I want to believe in the common man’s ability, and I do, but it’s not always found on such grand scales like festival favorite “Tangerine.”
The film about two trans women of color directed by a white man has its own curiosities surrounding authorship and voice in the DIY age.
Festivals that have specific art are quickly developed, sold and bought as niche.
Festivals open to “what else is out there” often fail to get as much traction or are forced into static boxes.
“Tangerine” is a film that seems to be ‘fresh’ and festivals can herald as so, but is still well within the hegemony of money and power.
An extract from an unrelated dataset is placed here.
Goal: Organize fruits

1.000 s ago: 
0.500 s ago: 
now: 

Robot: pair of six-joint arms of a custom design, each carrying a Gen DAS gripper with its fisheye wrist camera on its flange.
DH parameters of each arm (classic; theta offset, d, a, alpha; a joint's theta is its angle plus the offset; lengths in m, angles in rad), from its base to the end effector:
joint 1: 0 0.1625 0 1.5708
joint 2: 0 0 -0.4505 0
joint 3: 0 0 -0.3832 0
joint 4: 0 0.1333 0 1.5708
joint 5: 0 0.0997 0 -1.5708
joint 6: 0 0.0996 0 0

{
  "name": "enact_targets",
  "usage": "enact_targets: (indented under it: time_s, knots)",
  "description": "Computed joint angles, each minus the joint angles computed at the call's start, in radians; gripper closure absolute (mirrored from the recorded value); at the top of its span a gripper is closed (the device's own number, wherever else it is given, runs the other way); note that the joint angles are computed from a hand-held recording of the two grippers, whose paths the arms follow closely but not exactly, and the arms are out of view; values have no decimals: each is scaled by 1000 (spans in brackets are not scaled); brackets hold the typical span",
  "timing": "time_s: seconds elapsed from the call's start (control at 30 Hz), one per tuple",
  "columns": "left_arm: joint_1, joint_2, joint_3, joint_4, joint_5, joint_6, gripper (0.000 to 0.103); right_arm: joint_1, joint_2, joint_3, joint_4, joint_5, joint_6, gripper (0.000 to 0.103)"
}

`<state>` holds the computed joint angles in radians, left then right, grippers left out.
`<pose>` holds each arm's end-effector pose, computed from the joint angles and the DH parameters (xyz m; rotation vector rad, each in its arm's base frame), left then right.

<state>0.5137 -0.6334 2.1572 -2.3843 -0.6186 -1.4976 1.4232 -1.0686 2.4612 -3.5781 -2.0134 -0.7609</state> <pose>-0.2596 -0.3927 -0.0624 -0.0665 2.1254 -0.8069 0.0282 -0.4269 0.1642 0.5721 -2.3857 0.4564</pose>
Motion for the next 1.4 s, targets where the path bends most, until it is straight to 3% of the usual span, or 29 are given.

MIX NYC, a queer experimental film festival, seems first glance to be a festival that Cousins would herald.
It brings DIY films and has ‘fresh finds.’ However, it has its own very specific aesthetic that creates its own problems.
There’s an essential MIX film and a ‘look’ they seek to achieve and perpetuate.
When one rages against a machine, one is still creating a new machine to do so.
It is a tricky place to be, but it has been overcome by finding different exhibition spaces, creating space for films in microcinemas or bars. These DIY ethical stances and physical spaces create literal and metaphysical room.
It is important to support these spaces, but I wonder if these DIY spaces maintain integrity if they grow larger. Film critic Cousins seems to want freshness on large scales.
Cousins’ view is poetic and even beautiful, but I’m skeptical of how such spaces would exist on a global scale.
What is popular is almost always subject to gatekeepers and as such, these global spaces do not have room for freshness or out of the box works.
This is not to say that people cannot infiltrate with their own vision and subvert hegemonies from within.
Auteurs like Todd Haynes or Apichatpong Weerasethakul have found ways to exist in and also challenge spaces like Cannes and Sundance through subverting genre and expectations.
Both, perhaps not coincidentally, identify as queer. It is an interesting space to consider and one that perhaps is always forced to be in flux, the opposite of what film festivals exist to do.
Other films more directly challenge the hegemony from the outside but sit uncomfortably in DIY and nontraditional spaces, such as video art and experimental film.
Both tactics seek to subvert and challenge art film hegemonies in fascinating and exciting ways.